Ruy Castro
Brazucas flanando por Lisboa terão o prazer de se ver, de repente, numa pracinha que corta a avenida Almirante Reis, no Areeiro. Se consultarem a placa com o nome, lerão: praça João do Rio. Os portugueses são gratos ao brasileiro João do Rio (1881-1921) por ele, como jornalista, ter defendido seus emigrantes numa época de particular lusofobia no Brasil: as vésperas do centenário da Independência, em 1922. No meio da praça, há uma peça de mármore com sua efígie e seu texto numa inscrição: “Nada me devem os portugueses por amar e defender portugueses, porque assim amo, venero e quero duas vezes a minha pátria.”

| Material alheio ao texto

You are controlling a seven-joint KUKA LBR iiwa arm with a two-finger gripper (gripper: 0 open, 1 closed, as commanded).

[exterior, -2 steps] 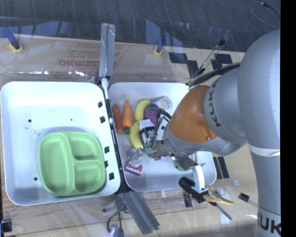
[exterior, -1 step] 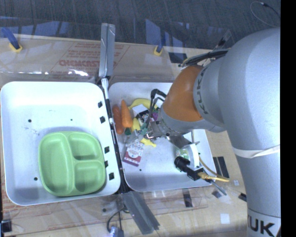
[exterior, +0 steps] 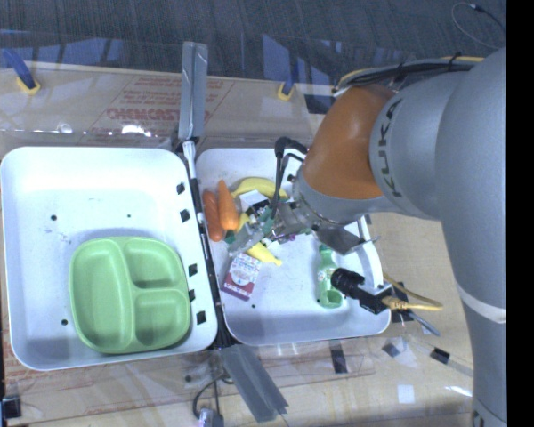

João do Rio, a começar pelo pseudônimo —chamava-se Paulo Barreto— dizia-se tão carioca quanto a rua do Ouvidor. Era um homem do jornal, da literatura, do teatro, do mundo político, da sociedade e das ruas, com enorme presença em seu tempo. Foi também o primeiro entrevistador da imprensa brasileira e introdutor na língua do verbo flanar. Como repórter, cobriu o Rio de alto abaixo, dos salões de Botafogo e bastidores dos teatros ao basfond, às casas de ópio e aos cortiços da cidade de 1910.
O Rio não tem sido gentil com João do Rio. Seu centenário de falecimento, em 2021, inexistiu —esta coluna foi dos poucos espaços a celebrá-lo. A universidade o ignora e ele não é sequer nome de rua na cidade. Paulo Barreto, sim, é rua em Botafogo, mas quantos saberão que se trata do fabuloso autor de “A Alma Encantadora das Ruas”, “Dentro da Noite” e “Vida Vertiginosa”?
João do Rio era mulato, gay, gordo e dândi. Seus inimigos jogavam tudo isso contra ele e lhe impuseram agressões físicas. Ao contra-atacar, ele se valia de outras armas: o talento, a inteligência, a coragem. Ninguém o derrotava na palavra escrita.
O Rio não tem uma praça João do Rio. Mas Lisboa tem. Isso talvez lhe bastasse para amar, venerar e querer duas vezes a sua cidade.